P nutrition strategies differ between beech and poplar. Fagus sylvatica forests of Central Europe have been established on P-limited soils. This requires an efficient P-nutrition strategy to sustain sufficient P for growth and development during annual growth, which results in similar biomass increment at forests stands with high and low soil-P availability. Adult beech trees show P storage and P remobilization in branches in form of inorganic phosphate (Pi) and organic-bound phosphate (Porg) in the bark and wood (Netzer et al., 2017; 2018b). In addition, dormant leaf buds build a ‘start-up capital’ in form of phospholipids (Netzer et al., 2017; 2018b). Hence, P recycling is the P nutrition strategy of adult beech trees at poor P nutrition (figure 2, right site). In contrast, beech offspring did not exhibit any P storage in the stem bark and wood but accumulated P in dormant leaf buds which allows fast development of leaves in spring. Nevertheless, the P nutrition strategy of beech offspring has been characterized by P acquisition.

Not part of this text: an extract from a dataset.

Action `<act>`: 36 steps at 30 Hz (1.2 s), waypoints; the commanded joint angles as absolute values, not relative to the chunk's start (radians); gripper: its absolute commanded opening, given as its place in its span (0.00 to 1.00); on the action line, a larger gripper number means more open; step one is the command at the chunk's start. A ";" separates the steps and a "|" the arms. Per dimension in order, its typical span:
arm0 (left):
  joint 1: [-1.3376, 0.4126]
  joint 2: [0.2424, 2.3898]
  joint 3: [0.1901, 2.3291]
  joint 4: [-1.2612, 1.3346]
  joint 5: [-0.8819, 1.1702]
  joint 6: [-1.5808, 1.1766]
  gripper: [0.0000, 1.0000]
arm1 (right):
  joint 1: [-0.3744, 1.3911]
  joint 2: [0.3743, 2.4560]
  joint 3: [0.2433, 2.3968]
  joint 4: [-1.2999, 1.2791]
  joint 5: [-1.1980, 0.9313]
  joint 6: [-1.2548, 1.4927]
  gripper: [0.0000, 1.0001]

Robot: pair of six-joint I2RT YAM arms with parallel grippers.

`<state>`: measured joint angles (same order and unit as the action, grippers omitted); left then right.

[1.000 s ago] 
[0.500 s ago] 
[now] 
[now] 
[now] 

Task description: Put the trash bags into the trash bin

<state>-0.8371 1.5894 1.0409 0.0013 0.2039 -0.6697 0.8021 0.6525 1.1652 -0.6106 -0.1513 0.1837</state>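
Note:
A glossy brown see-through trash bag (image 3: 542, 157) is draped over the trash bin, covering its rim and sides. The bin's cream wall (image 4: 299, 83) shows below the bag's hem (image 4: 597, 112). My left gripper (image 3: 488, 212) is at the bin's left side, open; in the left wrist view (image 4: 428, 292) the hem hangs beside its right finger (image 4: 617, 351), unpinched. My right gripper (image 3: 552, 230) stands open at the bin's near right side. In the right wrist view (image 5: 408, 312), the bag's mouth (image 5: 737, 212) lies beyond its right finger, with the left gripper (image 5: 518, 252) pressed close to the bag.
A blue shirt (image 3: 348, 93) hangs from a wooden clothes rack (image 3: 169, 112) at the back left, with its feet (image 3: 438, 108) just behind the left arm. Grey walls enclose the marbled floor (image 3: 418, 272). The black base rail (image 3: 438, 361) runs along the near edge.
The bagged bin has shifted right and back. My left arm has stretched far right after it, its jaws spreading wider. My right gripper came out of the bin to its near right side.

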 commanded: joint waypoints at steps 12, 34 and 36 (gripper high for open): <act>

The P nutrition of Populus x canescens markedly differs from that of European beech growing at low soil-P availability (Netzer et al. 2018a, Watanabe et al., 2018), which was mainly due to the absence of internal P (re)cycling during the annual growth that is indicated by the lack of establishing P storage pools in twig bark and wood during dormancy. Thus, a strategy to economize P nutrition and to prevent P losses has not been developed and the P nutrition of poplar can be characterized as P acquisition strategy (see figure 2, left site). The latter is not surprising when the main growth habitat with sufficient or even surplus in soil-P is considered for poplar.

 

Figure 2: The P nutrition strategy of Populus x canescens (left site) and of Fagus sylvatica offspring and adutls (right site). Figure adapted from Krüger et al., (2020).